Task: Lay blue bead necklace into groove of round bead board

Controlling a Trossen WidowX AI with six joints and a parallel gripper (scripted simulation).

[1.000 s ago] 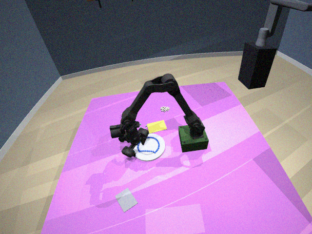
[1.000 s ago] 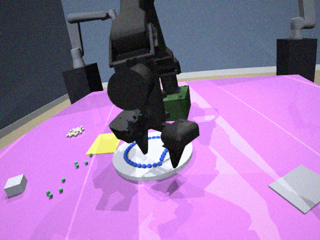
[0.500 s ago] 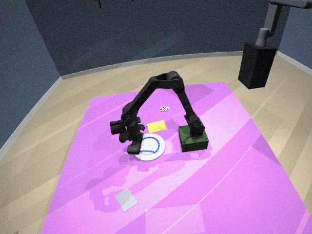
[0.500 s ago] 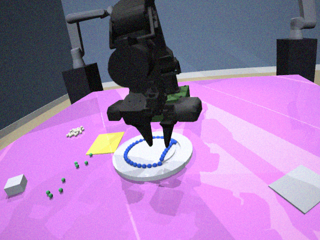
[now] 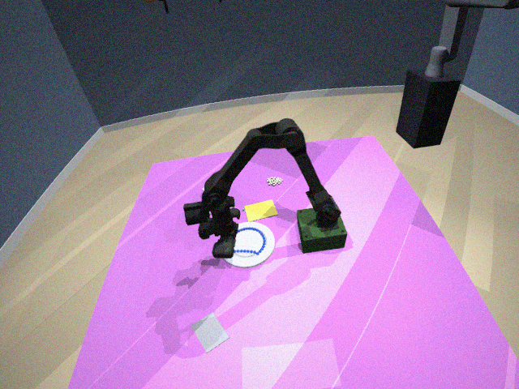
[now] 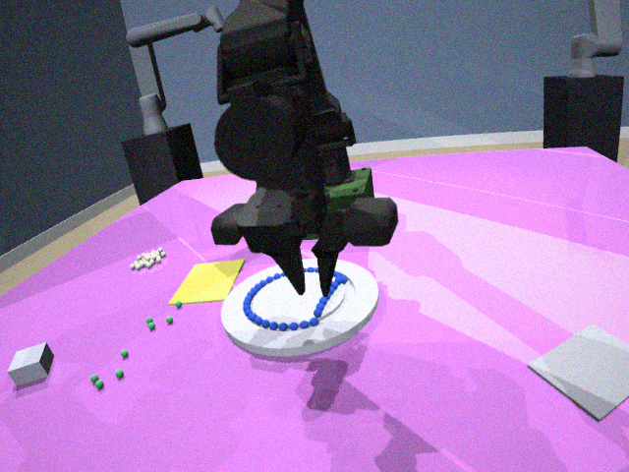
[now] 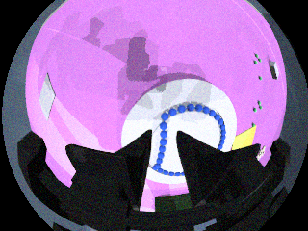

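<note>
My gripper tip is now 50 mm past the round white bead board, 30 mm to the left of it and 30 mm above it. The rest, counted from my gripper tip: yellow sheet: 120 mm behind, 190 mm to the right, 40 mm below; then grey tile: 90 mm ahead, 270 mm to the left, 40 mm below; then cube: 100 mm ahead, 360 mm to the right, 30 mm below.
</note>
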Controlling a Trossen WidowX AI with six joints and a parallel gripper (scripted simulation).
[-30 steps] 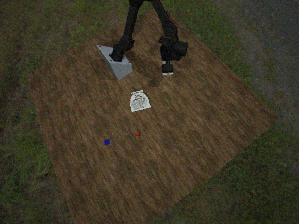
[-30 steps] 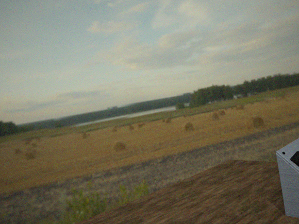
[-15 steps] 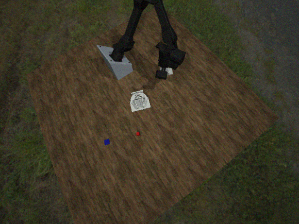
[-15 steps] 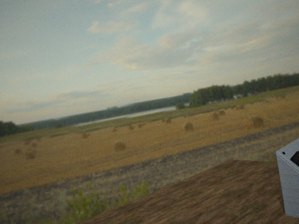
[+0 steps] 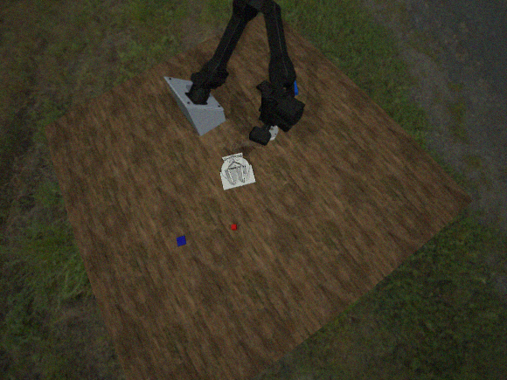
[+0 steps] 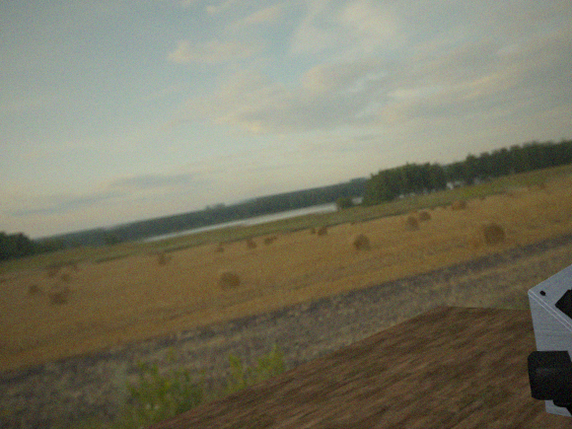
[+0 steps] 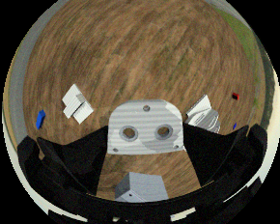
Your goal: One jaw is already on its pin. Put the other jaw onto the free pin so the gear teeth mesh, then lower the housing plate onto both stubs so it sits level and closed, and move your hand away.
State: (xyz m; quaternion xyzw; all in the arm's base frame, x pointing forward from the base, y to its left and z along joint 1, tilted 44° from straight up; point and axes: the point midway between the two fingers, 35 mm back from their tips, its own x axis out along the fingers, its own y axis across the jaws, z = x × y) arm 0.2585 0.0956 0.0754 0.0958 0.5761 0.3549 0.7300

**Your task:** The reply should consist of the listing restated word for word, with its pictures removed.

**Response to the exercise:**
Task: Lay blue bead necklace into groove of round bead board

Controlling a Trossen WidowX AI with six joints and a parallel gripper (scripted simulation).

[1.000 s ago] 
[1.000 s ago] 
[0.500 s ago] 
[0.500 s ago] 
[now] 
[now] 
[now] 

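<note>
My gripper tip is now 50 mm past the round white bead board, 30 mm to the left of it and 30 mm above it. The rest, counted from my gripper tip: yellow sheet: 120 mm behind, 190 mm to the right, 40 mm below; then grey tile: 90 mm ahead, 270 mm to the left, 40 mm below; then cube: 100 mm ahead, 360 mm to the right, 30 mm below.
</note>
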Controlling a Trossen WidowX AI with six joints and a parallel gripper (scripted simulation).
[-30 steps] 
[-30 steps] 
[-15 steps] 
[-15 steps] 
[+0 steps] 
[+0 steps] 
[+0 steps] 
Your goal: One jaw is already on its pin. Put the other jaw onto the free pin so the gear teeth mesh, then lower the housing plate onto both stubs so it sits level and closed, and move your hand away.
State: (xyz m; quaternion xyzw; all in the arm's base frame, x pointing forward from the base, y to its left and z along joint 1, tilted 44° from straight up; point and axes: the point midway between the two fingers, 35 mm back from their tips, its own x axis out along the fingers, its own y axis across the jaws, z = x × y) arm 0.2585 0.0956 0.0754 0.0958 0.5761 0.3549 0.7300

That finishes the exercise.